Au même moment, Colin M. Gray, expert du design et de l’IHM (Interface Homme-machine), venait de publier sa toute première taxonomie des dark patterns. Omniprésents et difficiles à réguler, ces mécanismes cachés au sein des bandeaux cookies trompent les utilisateurs au point de leur faire faire des choses qu'ils n'auraient pas faites autrement.
Nos réunions matinales virtuelles avec Colin au beau milieu de la pandémie de COVID-19 donnèrent bientôt naissance à un papier unique en son genre : la toute première étude faisant appel à l’expertise conjointe d’informaticiens, de juristes et de spécialistes du design et de l’interface Homme-machine. Publiés lors de la conférence de référence en matière d’IHM, l’ACM CHI'2021, nos travaux ont atteint un sommet réservé aux 5% des articles jugés les plus prometteurs : l’ "Honorable Mention Best of CHI".

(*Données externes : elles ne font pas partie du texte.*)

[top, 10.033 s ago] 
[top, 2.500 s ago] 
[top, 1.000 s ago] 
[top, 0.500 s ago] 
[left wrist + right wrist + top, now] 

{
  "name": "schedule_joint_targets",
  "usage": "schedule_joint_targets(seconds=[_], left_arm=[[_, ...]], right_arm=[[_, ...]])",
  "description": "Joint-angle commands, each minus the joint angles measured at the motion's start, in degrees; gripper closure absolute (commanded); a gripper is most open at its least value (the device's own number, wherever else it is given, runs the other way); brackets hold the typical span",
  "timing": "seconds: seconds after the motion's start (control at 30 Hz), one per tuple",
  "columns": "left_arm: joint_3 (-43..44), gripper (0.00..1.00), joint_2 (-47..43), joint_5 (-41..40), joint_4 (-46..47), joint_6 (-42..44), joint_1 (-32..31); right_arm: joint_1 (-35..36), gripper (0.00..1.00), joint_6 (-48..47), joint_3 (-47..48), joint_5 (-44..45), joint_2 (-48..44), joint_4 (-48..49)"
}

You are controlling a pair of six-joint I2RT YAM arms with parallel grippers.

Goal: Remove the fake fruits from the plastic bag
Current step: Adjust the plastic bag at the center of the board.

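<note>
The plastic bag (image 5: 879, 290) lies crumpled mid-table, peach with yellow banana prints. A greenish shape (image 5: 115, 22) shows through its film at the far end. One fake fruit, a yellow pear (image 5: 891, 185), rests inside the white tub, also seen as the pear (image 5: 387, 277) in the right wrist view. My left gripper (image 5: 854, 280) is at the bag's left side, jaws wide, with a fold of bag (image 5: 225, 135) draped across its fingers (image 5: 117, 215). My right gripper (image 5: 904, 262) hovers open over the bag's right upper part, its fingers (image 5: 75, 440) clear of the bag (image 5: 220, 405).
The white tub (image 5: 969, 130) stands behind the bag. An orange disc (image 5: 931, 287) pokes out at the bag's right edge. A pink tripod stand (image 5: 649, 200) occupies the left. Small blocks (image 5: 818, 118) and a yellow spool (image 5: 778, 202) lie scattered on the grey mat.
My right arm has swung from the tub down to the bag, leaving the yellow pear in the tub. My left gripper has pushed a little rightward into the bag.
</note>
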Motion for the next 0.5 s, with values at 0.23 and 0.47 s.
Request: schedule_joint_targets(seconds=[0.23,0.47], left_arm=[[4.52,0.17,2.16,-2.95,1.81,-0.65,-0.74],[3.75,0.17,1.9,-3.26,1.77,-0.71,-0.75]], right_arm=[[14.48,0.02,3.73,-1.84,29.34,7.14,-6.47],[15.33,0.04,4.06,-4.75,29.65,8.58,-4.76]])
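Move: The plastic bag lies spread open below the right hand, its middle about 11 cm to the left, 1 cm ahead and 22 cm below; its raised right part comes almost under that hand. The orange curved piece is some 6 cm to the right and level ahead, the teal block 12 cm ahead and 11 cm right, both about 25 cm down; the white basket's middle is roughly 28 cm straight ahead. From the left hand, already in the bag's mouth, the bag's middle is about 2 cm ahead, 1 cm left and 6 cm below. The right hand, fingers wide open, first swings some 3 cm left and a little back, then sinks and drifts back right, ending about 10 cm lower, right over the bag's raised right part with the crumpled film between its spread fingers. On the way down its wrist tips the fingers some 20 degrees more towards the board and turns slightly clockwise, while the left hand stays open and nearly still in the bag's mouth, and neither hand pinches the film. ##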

Aujourd’hui, si vous me demandez comment se portent les lois de protection de la vie privée, je dirais que le ciel s’est éclairci sur des pays comme la France grâce aux efforts sans relâche des commissions comme la CNIL. J'ai passé un an dans leur laboratoire d'innovation numérique (LINC) à travailler sur la réglementation du traçage en ligne et des dark patterns tout en renforçant les liens entre la CNIL et le monde de la recherche. Ces liens sont d'autant plus importants que des menaces plus grandes et plus complexes se profilent à l'horizon dans les domaines des applications mobiles, de l’Internet des objets, des nouvelles interfaces vocales ou encore de la réalité augmentée/virtuelle.
Les collaborations avec les experts d’autres disciplines comme l’économie sont capitales aussi pour bien comprendre la complexité des écosystèmes technologiques et les intérêts commerciaux de chacun en leur sein. Sans cette analyse en profondeur, impossible pour le régulateur de bien protéger les citoyens contre les technologies sophistiquées qui font fuiter leurs données et les dark patterns qui les manipulent à grande échelle.
D'où l'importance de dépasser les seules sphères universitaires et réglementaires pour donner aussi aux citoyens les moyens d’agir par eux-mêmes. Lorsque mon collègue Cédric Lauradoux de l’équipe Privatics m’a contactée en 2017 pour contribuer au nouveau MOOC Inria Learning Lab sur la protection de la vie privée, je n’ai pas hésité un seul instant. À ce jour, plus de 43 000 participants francophones du monde entier y ont participé.